### Aim of the exercise
Reduce the material below to its lines containing "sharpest".

### Data in this exercise

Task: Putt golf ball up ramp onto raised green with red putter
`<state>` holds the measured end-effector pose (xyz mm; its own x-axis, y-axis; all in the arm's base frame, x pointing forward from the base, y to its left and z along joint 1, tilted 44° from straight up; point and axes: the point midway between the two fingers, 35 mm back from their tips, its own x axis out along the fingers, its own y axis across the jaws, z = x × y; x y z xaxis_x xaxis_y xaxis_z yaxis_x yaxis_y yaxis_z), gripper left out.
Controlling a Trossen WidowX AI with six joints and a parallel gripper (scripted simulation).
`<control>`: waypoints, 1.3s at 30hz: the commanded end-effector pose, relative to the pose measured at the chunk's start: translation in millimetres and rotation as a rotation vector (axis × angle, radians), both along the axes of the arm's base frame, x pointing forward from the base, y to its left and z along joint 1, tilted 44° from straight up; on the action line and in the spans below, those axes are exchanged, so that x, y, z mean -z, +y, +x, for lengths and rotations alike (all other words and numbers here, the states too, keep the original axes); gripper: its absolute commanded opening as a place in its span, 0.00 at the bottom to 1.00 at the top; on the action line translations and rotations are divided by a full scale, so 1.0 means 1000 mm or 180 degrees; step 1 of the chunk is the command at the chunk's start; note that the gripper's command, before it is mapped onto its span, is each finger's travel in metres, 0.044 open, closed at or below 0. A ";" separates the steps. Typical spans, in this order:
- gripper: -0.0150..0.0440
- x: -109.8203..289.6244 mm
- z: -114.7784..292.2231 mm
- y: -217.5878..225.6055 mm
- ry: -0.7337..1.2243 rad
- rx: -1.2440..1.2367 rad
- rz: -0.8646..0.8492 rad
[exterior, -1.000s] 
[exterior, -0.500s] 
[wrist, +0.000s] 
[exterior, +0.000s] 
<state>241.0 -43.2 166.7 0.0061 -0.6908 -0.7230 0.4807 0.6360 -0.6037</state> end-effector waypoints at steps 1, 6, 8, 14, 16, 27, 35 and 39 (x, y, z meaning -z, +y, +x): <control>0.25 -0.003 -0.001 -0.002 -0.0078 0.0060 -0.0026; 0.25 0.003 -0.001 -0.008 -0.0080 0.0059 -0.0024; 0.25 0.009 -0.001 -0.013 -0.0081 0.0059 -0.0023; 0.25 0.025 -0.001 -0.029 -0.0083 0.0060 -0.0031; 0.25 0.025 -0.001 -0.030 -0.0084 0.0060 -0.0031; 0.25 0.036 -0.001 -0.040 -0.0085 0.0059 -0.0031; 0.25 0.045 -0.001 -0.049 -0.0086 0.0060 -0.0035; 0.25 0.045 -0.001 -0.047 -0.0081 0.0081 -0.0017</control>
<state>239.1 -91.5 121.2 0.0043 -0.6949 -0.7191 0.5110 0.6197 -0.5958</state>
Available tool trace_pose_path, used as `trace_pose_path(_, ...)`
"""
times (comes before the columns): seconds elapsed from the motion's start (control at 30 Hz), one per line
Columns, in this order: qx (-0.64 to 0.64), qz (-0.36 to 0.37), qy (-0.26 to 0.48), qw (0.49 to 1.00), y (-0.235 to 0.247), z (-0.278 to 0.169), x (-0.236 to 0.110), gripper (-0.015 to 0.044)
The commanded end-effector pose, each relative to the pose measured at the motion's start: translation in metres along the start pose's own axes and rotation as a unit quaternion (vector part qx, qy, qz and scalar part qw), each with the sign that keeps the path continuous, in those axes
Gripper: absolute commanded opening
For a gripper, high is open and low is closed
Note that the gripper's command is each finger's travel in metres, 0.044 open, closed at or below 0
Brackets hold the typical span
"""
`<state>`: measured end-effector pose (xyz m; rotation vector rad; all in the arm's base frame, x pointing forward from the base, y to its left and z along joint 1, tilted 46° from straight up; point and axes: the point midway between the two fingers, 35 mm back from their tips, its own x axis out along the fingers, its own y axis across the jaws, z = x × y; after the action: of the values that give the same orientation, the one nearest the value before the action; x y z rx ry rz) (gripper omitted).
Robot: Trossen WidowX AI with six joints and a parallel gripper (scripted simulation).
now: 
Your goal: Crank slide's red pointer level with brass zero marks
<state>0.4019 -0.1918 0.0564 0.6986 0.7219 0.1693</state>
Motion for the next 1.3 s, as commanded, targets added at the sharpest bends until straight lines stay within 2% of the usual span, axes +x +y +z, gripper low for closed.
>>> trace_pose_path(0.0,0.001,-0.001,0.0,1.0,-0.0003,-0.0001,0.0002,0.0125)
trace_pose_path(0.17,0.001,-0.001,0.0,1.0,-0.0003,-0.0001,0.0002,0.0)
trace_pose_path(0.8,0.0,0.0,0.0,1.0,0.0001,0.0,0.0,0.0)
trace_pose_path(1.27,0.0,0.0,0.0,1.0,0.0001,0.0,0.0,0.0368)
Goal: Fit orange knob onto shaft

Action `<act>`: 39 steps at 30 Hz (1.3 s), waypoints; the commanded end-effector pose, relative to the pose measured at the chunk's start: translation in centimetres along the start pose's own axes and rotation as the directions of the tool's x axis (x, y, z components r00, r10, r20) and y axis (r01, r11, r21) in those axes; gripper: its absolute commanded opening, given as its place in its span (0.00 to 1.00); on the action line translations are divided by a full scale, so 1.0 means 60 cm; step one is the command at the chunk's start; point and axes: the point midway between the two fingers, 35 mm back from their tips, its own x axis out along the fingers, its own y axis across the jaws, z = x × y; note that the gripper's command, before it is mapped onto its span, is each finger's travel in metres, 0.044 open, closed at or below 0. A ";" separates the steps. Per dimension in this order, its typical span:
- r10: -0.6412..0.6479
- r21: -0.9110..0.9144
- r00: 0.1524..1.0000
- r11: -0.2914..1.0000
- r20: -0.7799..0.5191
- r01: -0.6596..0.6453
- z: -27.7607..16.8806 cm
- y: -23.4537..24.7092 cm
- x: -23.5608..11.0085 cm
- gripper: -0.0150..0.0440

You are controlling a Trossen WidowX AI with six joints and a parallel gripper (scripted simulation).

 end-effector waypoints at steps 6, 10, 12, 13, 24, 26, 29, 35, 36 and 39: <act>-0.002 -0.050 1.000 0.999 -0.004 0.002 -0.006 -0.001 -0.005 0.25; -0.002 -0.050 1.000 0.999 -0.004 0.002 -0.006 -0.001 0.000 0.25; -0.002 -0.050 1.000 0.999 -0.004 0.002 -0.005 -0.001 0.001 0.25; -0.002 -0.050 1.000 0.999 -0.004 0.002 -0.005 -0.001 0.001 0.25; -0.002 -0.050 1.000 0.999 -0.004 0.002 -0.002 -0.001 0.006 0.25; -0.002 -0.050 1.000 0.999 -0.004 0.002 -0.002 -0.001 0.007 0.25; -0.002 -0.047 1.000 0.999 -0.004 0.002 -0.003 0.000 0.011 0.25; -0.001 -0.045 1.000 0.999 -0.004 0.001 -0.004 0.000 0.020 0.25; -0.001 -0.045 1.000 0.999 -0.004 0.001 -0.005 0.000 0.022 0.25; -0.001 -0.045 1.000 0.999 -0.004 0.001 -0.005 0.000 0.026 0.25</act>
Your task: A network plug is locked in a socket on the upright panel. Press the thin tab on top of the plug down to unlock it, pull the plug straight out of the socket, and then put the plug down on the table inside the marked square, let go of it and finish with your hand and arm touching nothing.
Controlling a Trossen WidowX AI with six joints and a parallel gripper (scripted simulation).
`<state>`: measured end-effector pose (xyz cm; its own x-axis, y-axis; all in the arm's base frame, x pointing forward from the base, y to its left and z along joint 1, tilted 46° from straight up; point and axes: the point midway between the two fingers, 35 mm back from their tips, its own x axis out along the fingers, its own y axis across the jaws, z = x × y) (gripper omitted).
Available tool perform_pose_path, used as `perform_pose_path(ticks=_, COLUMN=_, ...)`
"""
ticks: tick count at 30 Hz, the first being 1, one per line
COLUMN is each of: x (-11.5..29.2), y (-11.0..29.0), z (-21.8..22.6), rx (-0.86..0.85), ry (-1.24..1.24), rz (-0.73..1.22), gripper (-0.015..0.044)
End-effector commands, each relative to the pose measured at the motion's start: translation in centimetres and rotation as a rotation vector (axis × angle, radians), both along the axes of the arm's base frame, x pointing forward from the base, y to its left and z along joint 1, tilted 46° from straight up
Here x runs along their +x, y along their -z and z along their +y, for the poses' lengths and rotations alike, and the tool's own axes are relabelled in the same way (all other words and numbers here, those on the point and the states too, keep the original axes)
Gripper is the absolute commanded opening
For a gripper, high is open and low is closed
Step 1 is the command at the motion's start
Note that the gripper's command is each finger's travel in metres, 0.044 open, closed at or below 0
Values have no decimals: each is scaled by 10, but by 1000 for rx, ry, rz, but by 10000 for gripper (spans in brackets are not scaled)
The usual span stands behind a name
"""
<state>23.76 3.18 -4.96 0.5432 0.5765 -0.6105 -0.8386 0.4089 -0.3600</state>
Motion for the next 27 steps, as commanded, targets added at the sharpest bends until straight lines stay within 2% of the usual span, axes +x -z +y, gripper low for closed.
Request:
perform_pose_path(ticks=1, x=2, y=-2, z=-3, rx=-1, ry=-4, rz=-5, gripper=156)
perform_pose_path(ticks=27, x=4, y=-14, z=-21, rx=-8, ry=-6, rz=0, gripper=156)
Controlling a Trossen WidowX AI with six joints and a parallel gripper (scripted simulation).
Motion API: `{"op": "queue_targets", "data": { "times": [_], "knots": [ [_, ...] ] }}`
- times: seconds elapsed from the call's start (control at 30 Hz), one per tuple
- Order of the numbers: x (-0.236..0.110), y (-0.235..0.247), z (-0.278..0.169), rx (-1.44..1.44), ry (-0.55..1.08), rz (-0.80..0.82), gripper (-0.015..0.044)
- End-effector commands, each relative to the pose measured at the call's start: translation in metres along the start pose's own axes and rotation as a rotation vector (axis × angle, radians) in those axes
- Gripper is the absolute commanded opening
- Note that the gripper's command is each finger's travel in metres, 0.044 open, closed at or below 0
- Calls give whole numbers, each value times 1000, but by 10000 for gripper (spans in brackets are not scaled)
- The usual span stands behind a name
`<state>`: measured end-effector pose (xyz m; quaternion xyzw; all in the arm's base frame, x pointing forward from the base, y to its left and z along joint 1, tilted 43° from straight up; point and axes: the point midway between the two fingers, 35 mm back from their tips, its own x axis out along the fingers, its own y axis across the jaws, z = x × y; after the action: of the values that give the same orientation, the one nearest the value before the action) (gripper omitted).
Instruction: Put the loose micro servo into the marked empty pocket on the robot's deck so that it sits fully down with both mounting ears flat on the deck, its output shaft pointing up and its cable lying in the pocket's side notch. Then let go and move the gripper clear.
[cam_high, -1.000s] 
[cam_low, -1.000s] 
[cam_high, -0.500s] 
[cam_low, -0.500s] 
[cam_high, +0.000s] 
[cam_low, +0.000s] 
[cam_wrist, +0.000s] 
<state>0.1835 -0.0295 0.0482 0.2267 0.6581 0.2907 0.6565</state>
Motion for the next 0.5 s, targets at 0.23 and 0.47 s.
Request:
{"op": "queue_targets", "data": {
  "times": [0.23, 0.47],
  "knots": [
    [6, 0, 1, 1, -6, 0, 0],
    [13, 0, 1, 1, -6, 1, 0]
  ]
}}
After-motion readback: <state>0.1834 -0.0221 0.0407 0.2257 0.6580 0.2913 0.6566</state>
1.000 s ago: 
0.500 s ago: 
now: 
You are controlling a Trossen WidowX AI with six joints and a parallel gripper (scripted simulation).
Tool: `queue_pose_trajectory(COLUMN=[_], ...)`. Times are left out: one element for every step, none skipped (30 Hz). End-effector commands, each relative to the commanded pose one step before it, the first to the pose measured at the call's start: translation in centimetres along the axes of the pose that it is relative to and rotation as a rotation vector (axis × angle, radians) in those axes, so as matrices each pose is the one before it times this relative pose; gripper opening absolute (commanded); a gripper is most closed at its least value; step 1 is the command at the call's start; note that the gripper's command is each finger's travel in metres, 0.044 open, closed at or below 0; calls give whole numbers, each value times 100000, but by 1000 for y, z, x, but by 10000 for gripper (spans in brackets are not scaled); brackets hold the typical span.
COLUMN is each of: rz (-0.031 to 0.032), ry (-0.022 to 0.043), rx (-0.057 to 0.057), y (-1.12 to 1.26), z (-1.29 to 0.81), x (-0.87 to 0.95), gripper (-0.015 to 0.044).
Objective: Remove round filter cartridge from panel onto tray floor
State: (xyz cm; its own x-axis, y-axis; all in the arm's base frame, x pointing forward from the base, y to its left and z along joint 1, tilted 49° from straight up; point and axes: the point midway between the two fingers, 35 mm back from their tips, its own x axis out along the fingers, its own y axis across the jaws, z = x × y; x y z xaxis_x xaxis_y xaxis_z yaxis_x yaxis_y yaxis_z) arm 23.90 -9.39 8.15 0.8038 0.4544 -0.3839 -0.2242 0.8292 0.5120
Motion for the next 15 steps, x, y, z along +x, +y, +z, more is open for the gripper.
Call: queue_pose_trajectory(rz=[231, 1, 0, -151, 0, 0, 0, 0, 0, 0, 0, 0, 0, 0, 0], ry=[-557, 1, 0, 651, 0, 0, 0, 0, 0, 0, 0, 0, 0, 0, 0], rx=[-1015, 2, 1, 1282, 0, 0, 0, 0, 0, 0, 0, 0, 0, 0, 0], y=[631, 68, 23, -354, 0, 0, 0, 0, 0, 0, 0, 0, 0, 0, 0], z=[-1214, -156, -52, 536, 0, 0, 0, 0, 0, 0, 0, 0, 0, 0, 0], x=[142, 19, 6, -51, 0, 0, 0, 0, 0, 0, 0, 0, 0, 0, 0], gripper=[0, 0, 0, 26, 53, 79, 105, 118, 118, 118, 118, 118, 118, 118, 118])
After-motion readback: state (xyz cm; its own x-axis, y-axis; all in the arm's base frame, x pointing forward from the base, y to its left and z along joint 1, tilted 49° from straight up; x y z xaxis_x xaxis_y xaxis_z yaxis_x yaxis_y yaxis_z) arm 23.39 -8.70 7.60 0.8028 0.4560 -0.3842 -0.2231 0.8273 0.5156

### Expected answer
Motion for the next 1.3 s, as commanded, targets added at the sharpest bends until straight lines stay within 2% of the usual span, axes +x +y +z, gripper low for closed.
Motion for the next 27 steps, as commanded, targets added at the sharpest bends until straight lines stay within 2% of the usual span, axes +x -z +y, gripper low for closed.

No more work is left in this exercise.